* Task requirements *
Give the number of lines in the data below where the string "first" occurs, and nothing else.

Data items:

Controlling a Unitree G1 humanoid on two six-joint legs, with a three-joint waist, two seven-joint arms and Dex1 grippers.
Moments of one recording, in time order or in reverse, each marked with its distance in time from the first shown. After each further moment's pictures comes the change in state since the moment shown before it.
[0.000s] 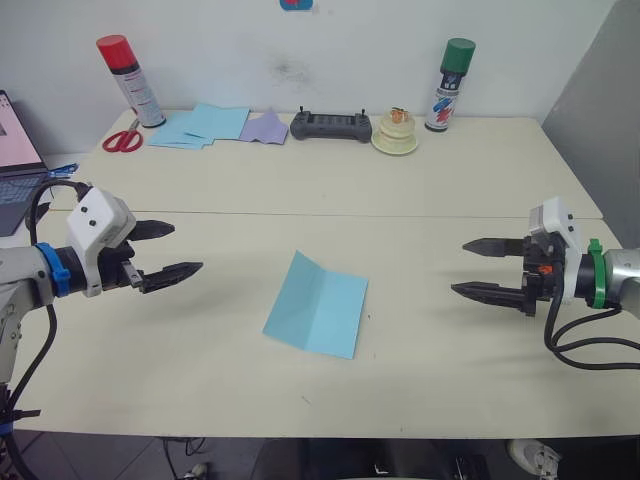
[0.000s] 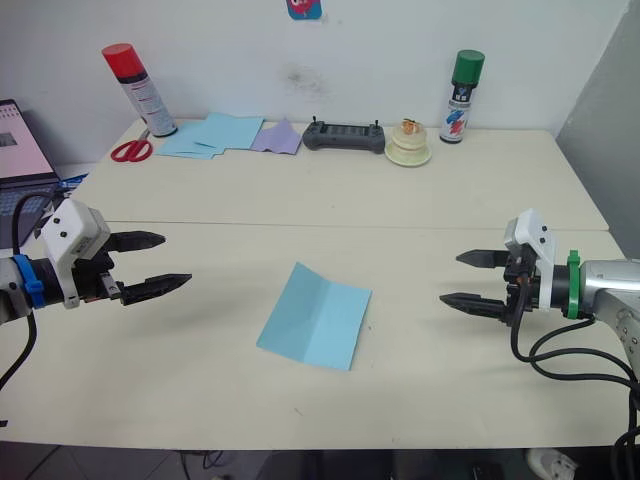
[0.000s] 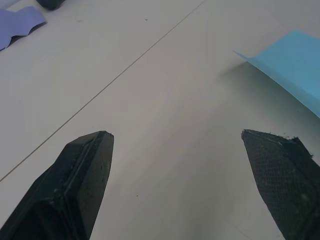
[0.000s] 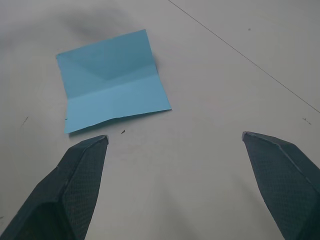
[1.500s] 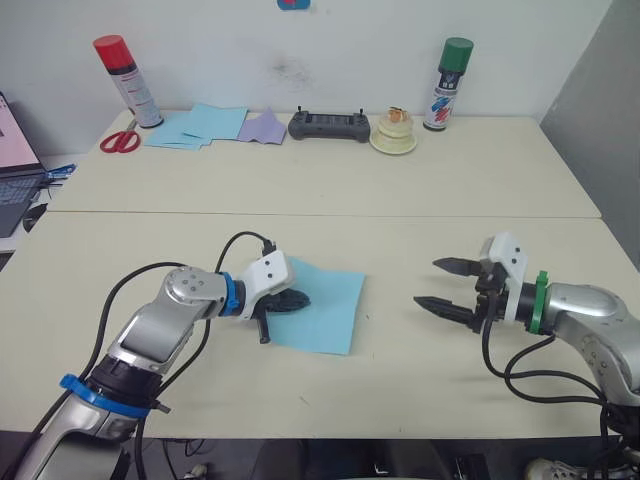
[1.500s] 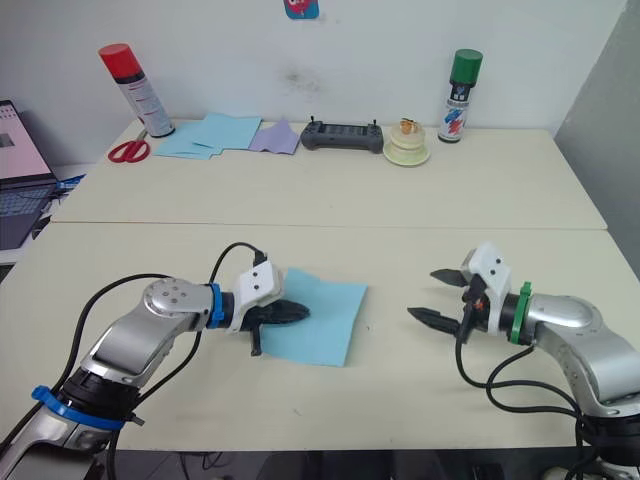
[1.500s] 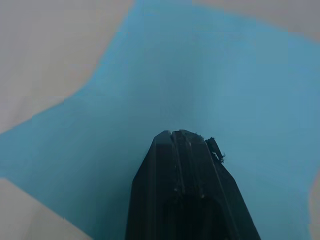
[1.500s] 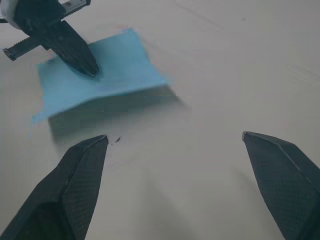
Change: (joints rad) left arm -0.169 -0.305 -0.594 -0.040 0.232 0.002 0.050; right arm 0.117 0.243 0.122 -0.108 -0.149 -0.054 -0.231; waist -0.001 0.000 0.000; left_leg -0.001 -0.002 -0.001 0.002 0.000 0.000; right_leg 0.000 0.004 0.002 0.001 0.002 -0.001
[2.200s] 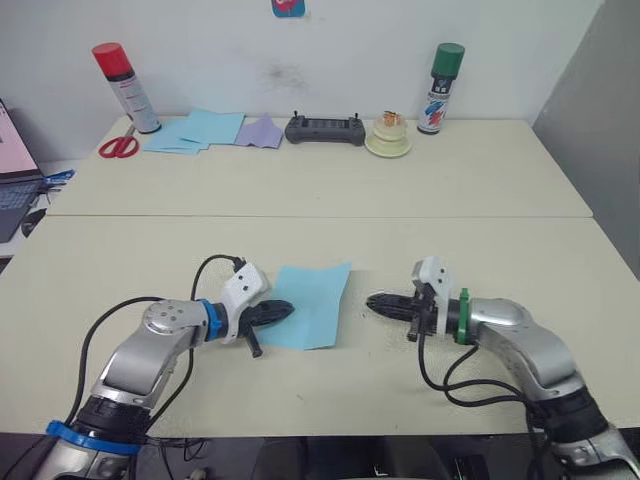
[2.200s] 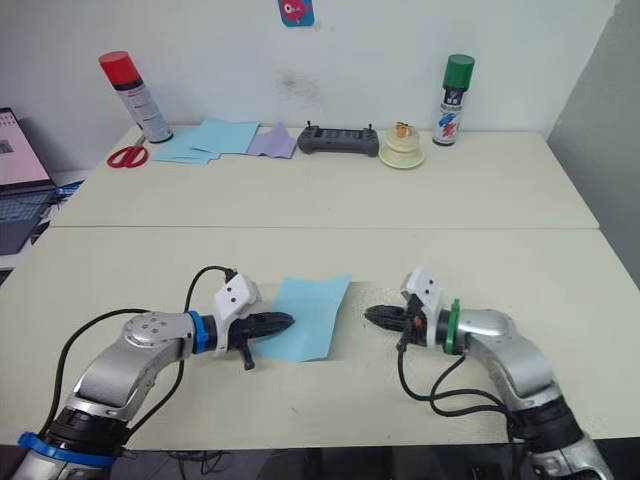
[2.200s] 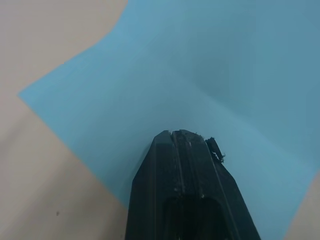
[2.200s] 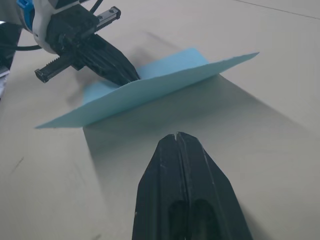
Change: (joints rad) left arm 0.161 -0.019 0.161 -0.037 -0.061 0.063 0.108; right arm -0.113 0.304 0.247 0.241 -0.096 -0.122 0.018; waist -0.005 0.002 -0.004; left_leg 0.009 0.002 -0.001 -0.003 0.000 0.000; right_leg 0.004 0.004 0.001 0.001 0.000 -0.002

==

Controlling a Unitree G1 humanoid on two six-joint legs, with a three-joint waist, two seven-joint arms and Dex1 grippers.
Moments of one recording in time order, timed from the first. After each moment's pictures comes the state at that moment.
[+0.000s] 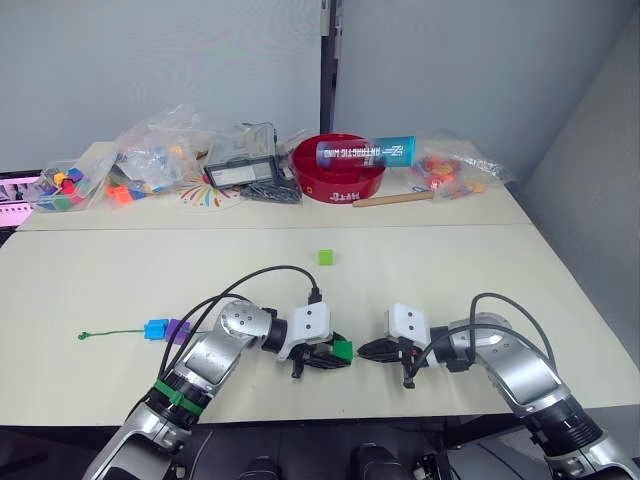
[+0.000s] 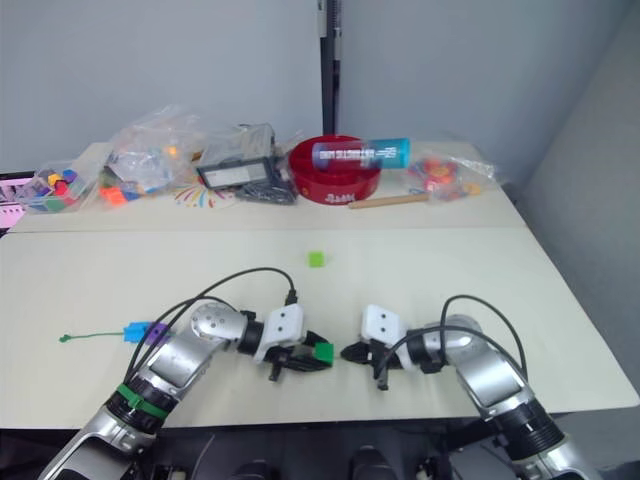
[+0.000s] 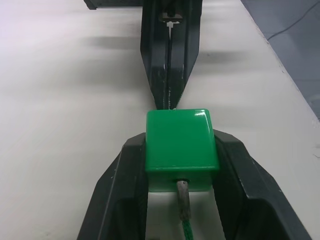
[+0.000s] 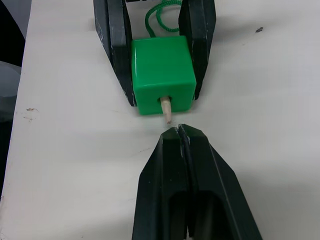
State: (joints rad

* Result for this task *
2